Носилки с телом начали поднимать в машину скорой помощи, простыня задралась и стали видны мужские ботинки. Вынесли из дома точно не тело Алёны, и это заставило взглянуть на ситуацию по-новому.
Козлов! Козлов собирался заехать сегодня к Алёне и взять показания!
Так это опер отправился в морг или он отправил туда кого-то из людей Мальцева?
Я попытался припомнить, во что были обуты Вадим и Михалыч, не смог и спросил у похмельного вида забулдыги в майке и трико с вытянутыми коленями:
– Что тут стряслось-то?
– Стреляли, – ответил тот с лаконичностью известного киногероя.
Продолжить расспросы я не успел: из дома повалили менты, кто в форме, кто в штатском. Козлова и двух его оперов среди них не оказалось, узнал лишь мордатого майора-следователя, приезжавшего на взрыв «девяносто девятой» у кафетерия. Все быстро погрузились в машины и уехали, у подъезда остались стоять только один из «уазиков» и белые «жигули».

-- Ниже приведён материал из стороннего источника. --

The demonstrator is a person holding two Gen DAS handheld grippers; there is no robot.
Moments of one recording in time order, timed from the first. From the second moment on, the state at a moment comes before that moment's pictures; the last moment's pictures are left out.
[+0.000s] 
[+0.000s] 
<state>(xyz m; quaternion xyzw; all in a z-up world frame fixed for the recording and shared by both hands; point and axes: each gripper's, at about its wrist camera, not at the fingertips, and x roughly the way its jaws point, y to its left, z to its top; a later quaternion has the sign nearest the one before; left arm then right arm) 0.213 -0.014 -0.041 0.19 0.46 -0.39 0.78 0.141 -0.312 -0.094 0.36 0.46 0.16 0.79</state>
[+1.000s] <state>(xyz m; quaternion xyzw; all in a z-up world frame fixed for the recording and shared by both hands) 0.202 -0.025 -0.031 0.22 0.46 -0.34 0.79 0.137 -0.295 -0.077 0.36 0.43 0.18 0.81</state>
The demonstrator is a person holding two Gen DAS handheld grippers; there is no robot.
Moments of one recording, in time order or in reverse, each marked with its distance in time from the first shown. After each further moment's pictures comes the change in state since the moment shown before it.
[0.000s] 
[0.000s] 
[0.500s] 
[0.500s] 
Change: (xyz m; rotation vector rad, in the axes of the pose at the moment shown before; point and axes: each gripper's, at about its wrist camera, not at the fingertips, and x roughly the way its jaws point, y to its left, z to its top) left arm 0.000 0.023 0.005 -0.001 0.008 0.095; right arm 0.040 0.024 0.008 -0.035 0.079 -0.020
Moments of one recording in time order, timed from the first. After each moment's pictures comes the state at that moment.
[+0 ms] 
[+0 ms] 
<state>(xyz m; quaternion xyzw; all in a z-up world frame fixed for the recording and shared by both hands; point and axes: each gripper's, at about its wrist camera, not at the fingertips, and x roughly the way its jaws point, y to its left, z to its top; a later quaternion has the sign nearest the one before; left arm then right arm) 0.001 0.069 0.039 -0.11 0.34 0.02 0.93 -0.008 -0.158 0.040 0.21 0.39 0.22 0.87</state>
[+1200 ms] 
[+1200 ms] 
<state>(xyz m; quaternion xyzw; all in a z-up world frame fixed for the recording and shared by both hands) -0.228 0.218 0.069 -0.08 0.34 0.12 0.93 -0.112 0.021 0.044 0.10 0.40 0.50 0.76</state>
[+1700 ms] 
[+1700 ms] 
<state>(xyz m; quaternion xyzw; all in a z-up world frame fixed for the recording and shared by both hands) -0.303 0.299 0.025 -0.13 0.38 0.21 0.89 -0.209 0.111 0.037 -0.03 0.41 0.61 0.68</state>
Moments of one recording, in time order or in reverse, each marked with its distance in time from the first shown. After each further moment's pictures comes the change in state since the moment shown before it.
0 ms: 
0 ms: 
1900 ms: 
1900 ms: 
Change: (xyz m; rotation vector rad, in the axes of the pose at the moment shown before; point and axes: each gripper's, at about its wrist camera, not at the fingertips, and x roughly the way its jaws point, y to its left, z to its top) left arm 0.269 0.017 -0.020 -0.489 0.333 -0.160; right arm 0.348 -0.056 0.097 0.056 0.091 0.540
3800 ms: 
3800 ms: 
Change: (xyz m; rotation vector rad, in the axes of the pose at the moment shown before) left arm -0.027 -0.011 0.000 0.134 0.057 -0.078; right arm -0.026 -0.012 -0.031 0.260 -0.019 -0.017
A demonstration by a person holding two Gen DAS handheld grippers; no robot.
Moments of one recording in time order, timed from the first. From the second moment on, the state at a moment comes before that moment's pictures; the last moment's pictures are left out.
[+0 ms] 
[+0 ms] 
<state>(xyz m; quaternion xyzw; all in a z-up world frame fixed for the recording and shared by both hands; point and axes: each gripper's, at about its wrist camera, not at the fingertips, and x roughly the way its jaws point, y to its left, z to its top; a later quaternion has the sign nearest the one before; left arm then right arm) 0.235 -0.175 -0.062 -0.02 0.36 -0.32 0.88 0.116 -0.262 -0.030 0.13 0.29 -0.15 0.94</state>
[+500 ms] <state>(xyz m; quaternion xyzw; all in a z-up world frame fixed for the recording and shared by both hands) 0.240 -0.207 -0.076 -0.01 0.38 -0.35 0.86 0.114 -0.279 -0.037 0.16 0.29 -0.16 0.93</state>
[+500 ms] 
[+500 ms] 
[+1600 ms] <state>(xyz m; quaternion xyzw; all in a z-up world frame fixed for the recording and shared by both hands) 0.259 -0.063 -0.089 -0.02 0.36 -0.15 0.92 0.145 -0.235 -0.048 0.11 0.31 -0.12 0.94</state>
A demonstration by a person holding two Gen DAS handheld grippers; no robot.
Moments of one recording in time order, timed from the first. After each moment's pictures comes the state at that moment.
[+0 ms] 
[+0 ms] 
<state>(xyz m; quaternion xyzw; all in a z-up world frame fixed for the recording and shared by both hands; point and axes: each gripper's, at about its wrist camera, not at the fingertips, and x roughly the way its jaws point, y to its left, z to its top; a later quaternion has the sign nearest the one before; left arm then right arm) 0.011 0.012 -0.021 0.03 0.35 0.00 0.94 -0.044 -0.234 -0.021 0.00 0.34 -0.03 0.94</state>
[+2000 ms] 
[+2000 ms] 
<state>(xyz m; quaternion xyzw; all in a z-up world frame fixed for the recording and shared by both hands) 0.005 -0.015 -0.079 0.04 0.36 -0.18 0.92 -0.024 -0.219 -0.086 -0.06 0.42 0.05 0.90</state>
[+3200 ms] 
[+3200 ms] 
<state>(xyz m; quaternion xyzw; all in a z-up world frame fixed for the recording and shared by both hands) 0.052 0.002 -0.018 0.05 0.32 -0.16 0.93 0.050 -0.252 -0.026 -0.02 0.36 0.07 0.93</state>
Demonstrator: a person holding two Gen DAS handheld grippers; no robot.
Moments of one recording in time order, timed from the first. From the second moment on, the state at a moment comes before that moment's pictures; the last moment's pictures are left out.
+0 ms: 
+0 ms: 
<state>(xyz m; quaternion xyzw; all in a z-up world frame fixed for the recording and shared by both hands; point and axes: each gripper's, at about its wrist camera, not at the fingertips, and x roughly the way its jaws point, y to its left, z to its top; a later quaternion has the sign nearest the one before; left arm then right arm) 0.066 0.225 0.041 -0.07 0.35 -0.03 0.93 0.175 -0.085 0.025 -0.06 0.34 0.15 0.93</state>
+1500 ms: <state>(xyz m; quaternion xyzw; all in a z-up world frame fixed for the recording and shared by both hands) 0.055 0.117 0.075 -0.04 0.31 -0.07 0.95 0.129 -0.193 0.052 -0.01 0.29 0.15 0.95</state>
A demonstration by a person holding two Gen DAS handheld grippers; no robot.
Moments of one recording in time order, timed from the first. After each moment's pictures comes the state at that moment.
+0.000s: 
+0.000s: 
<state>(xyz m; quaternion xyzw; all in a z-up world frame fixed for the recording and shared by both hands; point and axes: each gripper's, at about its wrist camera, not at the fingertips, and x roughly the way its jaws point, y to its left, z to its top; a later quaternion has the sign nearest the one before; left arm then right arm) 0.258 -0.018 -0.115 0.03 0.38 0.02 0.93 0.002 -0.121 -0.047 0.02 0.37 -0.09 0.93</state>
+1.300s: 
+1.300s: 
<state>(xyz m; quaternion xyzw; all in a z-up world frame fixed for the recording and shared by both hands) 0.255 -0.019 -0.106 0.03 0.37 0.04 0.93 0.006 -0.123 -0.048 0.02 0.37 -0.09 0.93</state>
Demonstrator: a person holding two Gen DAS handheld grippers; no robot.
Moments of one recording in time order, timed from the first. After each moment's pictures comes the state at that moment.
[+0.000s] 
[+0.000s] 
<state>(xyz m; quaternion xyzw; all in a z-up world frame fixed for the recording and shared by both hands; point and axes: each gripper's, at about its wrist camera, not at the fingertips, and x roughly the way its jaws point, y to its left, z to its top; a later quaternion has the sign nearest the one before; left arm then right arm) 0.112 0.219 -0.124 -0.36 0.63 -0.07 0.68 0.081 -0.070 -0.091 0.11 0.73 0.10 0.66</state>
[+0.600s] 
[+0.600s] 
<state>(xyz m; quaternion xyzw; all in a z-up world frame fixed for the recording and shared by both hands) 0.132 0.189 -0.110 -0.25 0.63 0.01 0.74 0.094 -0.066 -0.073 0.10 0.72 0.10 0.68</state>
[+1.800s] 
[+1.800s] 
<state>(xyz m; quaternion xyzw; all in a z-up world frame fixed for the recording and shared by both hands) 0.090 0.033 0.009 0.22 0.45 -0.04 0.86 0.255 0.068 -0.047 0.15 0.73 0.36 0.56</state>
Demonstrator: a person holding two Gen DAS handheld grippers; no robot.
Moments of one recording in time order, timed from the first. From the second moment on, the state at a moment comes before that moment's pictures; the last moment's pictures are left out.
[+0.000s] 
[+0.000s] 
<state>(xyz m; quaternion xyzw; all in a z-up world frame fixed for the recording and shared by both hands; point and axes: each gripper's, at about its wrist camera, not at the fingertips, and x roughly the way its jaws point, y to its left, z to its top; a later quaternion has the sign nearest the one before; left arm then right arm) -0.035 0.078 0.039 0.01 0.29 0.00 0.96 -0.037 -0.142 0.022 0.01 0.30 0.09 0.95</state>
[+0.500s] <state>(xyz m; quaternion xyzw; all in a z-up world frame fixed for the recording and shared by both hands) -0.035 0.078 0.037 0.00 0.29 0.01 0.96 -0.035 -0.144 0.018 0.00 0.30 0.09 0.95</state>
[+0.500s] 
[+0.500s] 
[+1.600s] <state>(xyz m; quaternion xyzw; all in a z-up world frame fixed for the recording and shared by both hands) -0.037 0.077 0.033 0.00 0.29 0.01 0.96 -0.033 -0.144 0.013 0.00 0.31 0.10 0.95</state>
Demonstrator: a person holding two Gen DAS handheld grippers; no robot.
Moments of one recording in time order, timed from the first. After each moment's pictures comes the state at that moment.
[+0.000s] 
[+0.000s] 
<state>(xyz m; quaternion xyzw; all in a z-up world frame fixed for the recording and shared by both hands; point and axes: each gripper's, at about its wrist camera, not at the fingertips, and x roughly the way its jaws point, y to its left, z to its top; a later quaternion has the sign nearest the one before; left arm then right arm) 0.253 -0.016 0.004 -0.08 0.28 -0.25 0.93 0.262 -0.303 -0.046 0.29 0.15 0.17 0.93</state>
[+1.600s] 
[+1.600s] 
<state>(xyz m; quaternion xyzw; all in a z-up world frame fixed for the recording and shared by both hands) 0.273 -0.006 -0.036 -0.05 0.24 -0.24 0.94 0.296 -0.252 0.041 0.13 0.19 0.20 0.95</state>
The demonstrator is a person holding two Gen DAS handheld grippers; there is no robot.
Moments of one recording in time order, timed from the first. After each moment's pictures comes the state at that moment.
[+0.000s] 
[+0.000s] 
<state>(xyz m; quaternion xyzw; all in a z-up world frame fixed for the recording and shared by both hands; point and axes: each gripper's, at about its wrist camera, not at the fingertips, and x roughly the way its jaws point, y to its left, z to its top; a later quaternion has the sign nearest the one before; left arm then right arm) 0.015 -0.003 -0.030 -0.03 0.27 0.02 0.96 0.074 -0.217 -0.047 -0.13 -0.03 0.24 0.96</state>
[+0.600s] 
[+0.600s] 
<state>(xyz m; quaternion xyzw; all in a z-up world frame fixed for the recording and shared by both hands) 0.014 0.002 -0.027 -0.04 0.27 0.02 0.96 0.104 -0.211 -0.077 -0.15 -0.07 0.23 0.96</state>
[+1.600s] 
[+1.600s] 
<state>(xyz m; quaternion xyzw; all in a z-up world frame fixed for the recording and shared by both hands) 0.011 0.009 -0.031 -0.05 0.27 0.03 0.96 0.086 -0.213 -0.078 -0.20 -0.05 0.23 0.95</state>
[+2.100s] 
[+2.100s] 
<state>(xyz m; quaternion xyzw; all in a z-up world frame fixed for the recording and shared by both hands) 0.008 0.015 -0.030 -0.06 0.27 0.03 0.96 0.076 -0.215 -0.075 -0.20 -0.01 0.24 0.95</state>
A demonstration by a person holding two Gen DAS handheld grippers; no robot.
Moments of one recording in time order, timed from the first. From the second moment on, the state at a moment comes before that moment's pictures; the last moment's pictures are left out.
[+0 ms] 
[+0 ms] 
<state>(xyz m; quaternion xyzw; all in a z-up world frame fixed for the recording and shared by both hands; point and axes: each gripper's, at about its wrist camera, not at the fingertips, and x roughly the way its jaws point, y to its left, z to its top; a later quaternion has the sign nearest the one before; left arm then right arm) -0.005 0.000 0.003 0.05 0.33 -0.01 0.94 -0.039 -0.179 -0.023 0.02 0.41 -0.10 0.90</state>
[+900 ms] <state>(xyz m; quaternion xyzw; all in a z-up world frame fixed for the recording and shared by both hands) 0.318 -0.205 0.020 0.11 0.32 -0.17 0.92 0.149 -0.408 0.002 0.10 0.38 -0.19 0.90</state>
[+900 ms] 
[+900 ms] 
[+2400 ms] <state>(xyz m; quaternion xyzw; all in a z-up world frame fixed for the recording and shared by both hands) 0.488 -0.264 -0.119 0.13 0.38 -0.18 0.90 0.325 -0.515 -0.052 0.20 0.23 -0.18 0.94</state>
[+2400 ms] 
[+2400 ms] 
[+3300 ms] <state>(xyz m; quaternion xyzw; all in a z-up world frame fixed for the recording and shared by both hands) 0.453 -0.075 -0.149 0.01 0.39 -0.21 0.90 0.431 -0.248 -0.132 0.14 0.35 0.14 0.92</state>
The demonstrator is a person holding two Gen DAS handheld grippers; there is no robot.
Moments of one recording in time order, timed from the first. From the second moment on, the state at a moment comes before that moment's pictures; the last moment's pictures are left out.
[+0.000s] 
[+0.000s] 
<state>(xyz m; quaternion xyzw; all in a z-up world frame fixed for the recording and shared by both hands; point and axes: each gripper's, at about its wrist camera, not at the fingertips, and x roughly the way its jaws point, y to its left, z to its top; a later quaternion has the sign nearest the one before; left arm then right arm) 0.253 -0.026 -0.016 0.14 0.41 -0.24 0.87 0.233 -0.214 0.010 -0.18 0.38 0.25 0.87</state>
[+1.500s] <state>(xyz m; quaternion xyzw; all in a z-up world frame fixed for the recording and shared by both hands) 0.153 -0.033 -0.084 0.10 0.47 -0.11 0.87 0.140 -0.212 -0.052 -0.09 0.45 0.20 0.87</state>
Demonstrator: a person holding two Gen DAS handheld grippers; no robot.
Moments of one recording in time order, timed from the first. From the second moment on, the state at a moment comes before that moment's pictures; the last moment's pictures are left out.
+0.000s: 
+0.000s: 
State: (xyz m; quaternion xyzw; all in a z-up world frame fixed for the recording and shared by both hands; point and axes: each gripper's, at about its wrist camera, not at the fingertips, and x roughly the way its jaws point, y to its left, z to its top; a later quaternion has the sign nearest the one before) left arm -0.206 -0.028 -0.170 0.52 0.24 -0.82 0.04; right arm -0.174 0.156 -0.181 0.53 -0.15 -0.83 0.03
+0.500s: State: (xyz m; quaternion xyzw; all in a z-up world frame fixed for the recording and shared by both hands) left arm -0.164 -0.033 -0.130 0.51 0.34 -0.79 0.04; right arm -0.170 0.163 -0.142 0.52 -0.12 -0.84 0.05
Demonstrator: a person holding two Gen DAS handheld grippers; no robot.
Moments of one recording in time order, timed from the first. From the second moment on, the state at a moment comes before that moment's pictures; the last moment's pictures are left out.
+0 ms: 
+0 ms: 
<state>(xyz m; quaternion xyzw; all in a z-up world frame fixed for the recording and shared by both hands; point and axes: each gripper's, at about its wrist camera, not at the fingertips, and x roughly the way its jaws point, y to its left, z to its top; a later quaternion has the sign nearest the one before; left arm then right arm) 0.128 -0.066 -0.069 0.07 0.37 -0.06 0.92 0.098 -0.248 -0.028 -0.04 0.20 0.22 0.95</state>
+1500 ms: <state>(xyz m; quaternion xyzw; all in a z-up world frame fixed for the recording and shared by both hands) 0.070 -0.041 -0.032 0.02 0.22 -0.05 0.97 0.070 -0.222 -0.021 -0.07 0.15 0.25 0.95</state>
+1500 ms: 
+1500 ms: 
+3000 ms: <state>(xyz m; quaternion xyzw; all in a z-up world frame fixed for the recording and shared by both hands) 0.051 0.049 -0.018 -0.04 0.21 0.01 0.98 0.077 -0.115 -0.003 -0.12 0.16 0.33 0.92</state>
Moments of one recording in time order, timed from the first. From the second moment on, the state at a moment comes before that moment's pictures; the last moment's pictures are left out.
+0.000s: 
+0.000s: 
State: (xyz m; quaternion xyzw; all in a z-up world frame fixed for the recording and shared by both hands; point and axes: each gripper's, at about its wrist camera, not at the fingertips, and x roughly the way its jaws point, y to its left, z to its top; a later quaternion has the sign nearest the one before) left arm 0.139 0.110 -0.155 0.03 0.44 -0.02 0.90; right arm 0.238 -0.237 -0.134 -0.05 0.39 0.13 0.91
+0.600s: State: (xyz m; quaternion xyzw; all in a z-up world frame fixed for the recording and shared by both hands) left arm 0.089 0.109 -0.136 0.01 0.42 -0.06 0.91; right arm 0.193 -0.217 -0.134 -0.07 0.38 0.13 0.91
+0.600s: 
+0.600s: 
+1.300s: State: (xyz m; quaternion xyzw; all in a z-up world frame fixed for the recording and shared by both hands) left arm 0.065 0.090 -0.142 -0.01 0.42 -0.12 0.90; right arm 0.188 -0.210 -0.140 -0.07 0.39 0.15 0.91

Омоновцы с крыльца тоже не ушли, и я направился в соседний подъезд, поднялся на второй этаж и очутился в общем коридоре. Дверь квартиры Алёны стояла распахнутой настежь, рядом скучал милиционер со свисавшим с плеча автоматом. Он как раз закуривал и потому среагировал на моё появление с опозданием.
– Куда прёшь? Не наследи!
Только тут я заметил кровь на полу и смазанный отпечаток ладони на стене у лестницы, бурые потёки на широких перилах и точёных балясинах деревянного ограждения.
– Не наслежу, – ответил я, будто тут и там пол не пестрел отпечатками разных подошв. Перешагнул через самые броские из них, попутно заглянул в квартиру и обнаружил, что за кухонным столом разместился капитан Козлов.
Сидел старший оперуполномоченный как-то скособоченно, из-под надетого на голое тело пиджака проглядывали бинты. Лицо выглядело бледным и осунувшимся.
– Лучше бы двенадцать огнестрельных ран… – задумчиво пробормотал я, припомнив текст привязавшейся песенки о капитане Каталкине.
– Проходи, не пялься! – поторопил меня омоновец. – Вали, давай!
Я покачал головой и окликнул Козлова:
– Товарищ капитан!
Пусть общаться с ним никакого желания не было, но я не собирался уходить, не прояснив судьбу Алёны. Алых брызг на стенах и потёков на полу с избытком хватало и в квартире, а блондинку могли – собирались, значит, и должны были! – ткнуть ножом прямо на пороге, так не её ли это кровь?
Козлов кинул на стол пачку сигарет и приказал милиционеру:
– Пропусти! – Потом вроде как даже озадаченно протянул: – Гражданин Полоскаев, ну надо же! И кто это тебе так физиономию отрихтовал?
Правая половина лица у меня и в самом деле распухла и отекла; наверное, вид был ещё тот.
Я ничего не ответил и свернул в комнату, где работала пара экспертов-криминалистов – один снимал отпечатки, другой проводил фотосъёмку паласа, в углу которого темнела лужа только-только начавшей подсыхать крови. Открыв ящик серванта, я отыскал в коробке с лекарствами бумажную ячеистую упаковку анальгина и продемонстрировал её удивлённым сотрудникам милиции или в каком они там ведомстве числились.
– Капитану от головы.
Но нет, отпаивать опера таблетками я вовсе не собирался и мог предложить тому от головы лишь опасную бритву.
Твою ж мать! Да меня просто трясло от желания перехватить оперу горло!
Инстинкт самосохранения оказался сильней. Я прошёл на кухню, под озадаченным взглядом Козлова достал из ящика недопитую бутылку, взял рюмку, но сразу вернул её обратно и выставил на стол гранёный стакан.
– Да ты тут как дома! – заметил опер. – Дневал и ночевал здесь, поди?
– Память хорошая, – ответил я и налил в стакан армянского пятизвёздочного коньяка, немного – всего до середины.
Несколькими длинными глотками осушил его, и рот обожгло огнём, перехватило дыхание, ударило в голову. Тут же налил снова, но уже совсем немного – просто запить пару таблеток анальгина.
– Меня не угостишь? – спросил Козлов.
Я провёл языком по зубам, нашарил свежий скол и спросил:
– Что с Алёной?
– Жить будет, – успокоил меня опер.
Хотя успокоил ли? Слишком уж расплывчато прозвучали слова милиционера.
– А конкретней? – потребовал я подробностей.
Вместо ответа Козлов указал на забракованную мной рюмку. Я переставил её на стол, но наполнять не стал, предоставив это собеседнику. Налил только себе и уселся на табурет. Меня как-то неожиданно резко перестали держать ноги.